JAKARTA – Membendung radikalisasi perlu dengan mengajak peran aktif seluruh masyarakat untuk bersinergi. Keluarga dan ulama adalah bagian penting untuk memperkuat institusi pendidikan dalam melawan faham itu.
“ Kita tahu bahwa Indonesia adalah obyek subur penyebaran benih radikalisme. Jadi memperkuat institusi pendidikan untuk melawan radikalisme itu mencakup tiga hal yakni keluarga, sekolah dan masyarakat. Dimana menurut saya, akarnya adalah keluarga. Jadi untuk membendung karakter di institusi pendidikan yang anti radikal harus dimulai dari keluarga. Bahkan para Ulama juga harus bisa memberikan pengayaan dalam kapasitasnya sebagai obor masyarakat,” kata guru besar Universitas Islam Negeri (UIN) Syarif Hidayatullah Jakarta, Prof Dr Asep Usman Ismail M.Ag, kepada media, Jumat (16/9/2016)
“Keluarga dan ulama adalah basis penting untuk memperkuat anti radikalisme di dunia pendidikan. Itu harus sinergi,” katanya.

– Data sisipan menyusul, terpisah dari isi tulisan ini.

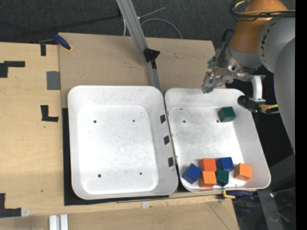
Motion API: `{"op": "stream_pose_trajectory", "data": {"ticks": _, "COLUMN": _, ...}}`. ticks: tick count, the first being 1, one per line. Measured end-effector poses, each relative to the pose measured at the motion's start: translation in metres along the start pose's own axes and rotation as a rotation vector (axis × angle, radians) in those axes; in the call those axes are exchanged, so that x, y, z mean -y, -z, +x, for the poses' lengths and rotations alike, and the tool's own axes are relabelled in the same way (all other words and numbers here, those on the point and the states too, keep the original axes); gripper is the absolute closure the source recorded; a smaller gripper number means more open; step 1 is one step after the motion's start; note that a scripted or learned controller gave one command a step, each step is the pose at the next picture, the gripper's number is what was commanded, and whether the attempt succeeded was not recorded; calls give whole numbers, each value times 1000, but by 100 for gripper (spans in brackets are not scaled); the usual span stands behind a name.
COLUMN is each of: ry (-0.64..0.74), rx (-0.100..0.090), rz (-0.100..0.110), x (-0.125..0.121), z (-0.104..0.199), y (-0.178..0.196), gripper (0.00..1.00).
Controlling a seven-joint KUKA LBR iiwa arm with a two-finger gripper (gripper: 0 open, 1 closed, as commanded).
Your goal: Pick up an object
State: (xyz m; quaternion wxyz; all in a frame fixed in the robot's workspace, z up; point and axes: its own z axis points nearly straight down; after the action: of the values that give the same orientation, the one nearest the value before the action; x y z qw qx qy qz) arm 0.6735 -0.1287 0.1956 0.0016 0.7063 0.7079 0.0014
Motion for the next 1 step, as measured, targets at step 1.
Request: {"op": "stream_pose_trajectory", "data": {"ticks": 1, "ry": -1, "rx": 1, "rz": 0, "x": -1, "z": 0, "y": 47, "gripper": 100}}
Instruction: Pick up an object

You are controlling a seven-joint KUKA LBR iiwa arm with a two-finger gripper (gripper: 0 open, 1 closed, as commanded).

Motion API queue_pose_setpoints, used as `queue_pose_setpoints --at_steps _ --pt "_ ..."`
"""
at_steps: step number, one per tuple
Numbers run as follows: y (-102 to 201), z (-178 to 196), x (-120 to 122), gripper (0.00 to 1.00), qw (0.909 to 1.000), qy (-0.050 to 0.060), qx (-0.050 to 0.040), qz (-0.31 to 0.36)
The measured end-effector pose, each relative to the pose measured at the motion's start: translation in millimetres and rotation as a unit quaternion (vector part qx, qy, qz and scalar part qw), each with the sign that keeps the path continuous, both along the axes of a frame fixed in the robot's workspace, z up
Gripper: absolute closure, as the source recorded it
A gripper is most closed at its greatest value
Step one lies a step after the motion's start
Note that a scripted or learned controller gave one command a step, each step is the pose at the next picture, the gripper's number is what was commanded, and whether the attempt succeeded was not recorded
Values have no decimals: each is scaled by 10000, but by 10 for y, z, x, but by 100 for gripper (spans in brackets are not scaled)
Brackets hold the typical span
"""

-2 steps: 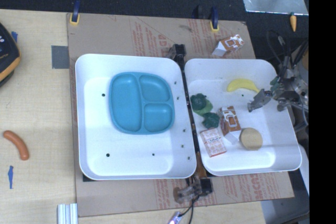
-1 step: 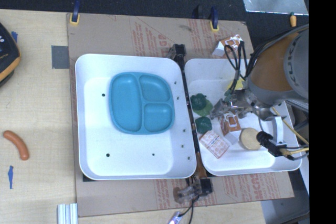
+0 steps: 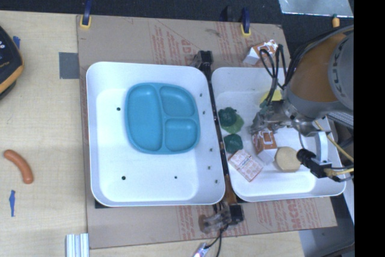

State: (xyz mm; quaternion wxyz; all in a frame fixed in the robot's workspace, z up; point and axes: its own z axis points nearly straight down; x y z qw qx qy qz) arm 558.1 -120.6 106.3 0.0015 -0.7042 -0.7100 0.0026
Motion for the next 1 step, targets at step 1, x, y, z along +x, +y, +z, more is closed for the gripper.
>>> queue_pose_setpoints --at_steps 1 --pt "454 859 223 100 10000 -20 13 -22"
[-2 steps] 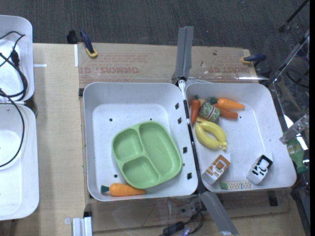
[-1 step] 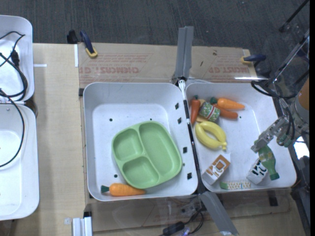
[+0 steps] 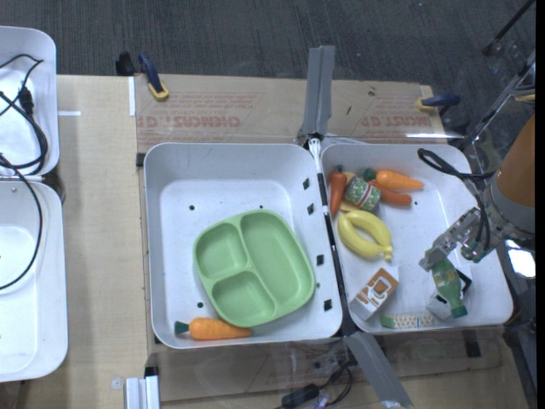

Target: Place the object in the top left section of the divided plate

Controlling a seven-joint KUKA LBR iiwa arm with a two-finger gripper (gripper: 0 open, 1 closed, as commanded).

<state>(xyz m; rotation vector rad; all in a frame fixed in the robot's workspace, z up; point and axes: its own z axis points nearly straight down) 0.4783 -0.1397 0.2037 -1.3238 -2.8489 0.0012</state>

Menurutnya, institusi pendidikan tidak hanya pendidikan formal seperti sekolah saja, tapi juga pendidikan non formal dan informal.
“Jadi kontribusi ulama untuk kaitan keluarga semisal adalah melalui majelis taklim, remaja masjid. Juga lewat pengajian, khotbah-khotbah, berbagai komunikasi sosial, dll. Majelis Taklim yang tidak lain adalah kaum ibu,” kata Prof Asep.
Memberi pegangan anti radikal kepada para mubaligh, ustadzah, menurut Asep caranya adalah melalui bacaan yang bisa menjadi pegangan untuk mereka yang mudah dan praktis bagi mereka melalui majelis taklim. Sebagai gambaran, para mubaligh itu rata-rata pendidikannya adalah S1 , dan ada juga S2.
“Karena itu perlu dibangun sebuah tim untuk menyusun buku panduan pendidikan anti radikal. Di majelis taklim kita tahu sendiri para ibu sangat giat dibandingkan bapak-bapak. Kalau ustadzahnya kurang bacaan, bagaimana dia menyampaikan ajaran yang benar kepada umat? Dia adalah juru bicara untuk ajaran-ajaran Islam yang benar dan harus disampaikan kepada umat. Berarti harus tersedia bacaan-bacaan yang benar dan baik, mudah dicerna, bernuansa keislaman dan bisa bisa diserap oleh para mubaligh, dari berbagai level pendidikan,” kata Asep.
Menurutnya, Kementerian Agama yang punya kewenangan soal itu belum bisa bekerja dengan optimal sehingga diperlukan sinergitas antar komponen masyarakat untuk memperkuat institusi pendidikan melawan radikalisasi. “ Jadi perlu sinergitas ormas-ormas Islam, bisa kelompok-kelompok profesional, para mubaligh dan berbagai profesi keagamaan di masyarakat . Itu yang harus diperkuat,” katanya.
“Majelis taklim sebenarnya strategis karena dia berada di ruang publik dan masuk ke wilayah jantung serta berhadapan dengan masyarakat yang rentan terhadap berbagai faham termasuk radikalisme. Jika wilayah jantung itu dibiarkan kosong, benteng pertahanannya akan jebol. Karena itu, menurut hemat saya seharusnya kita semua harus bersinergi ; negara masuk, ormas Islam masuk. Jika tidak, maka ruang kosong itu akan diambil alih oleh kelompok-kelompok radikal karena mereka sangat cepat dan jeli melihat peluang,” katanya.
Untuk itu menurutnya, penting untuk memperkuat sumber daya masyarakatnya agar bisa punya persepsi yang sama kemudian disinergikan. “Penting, karena ini masalah bangsa dan negara serta masa depan bangsa,” katanya.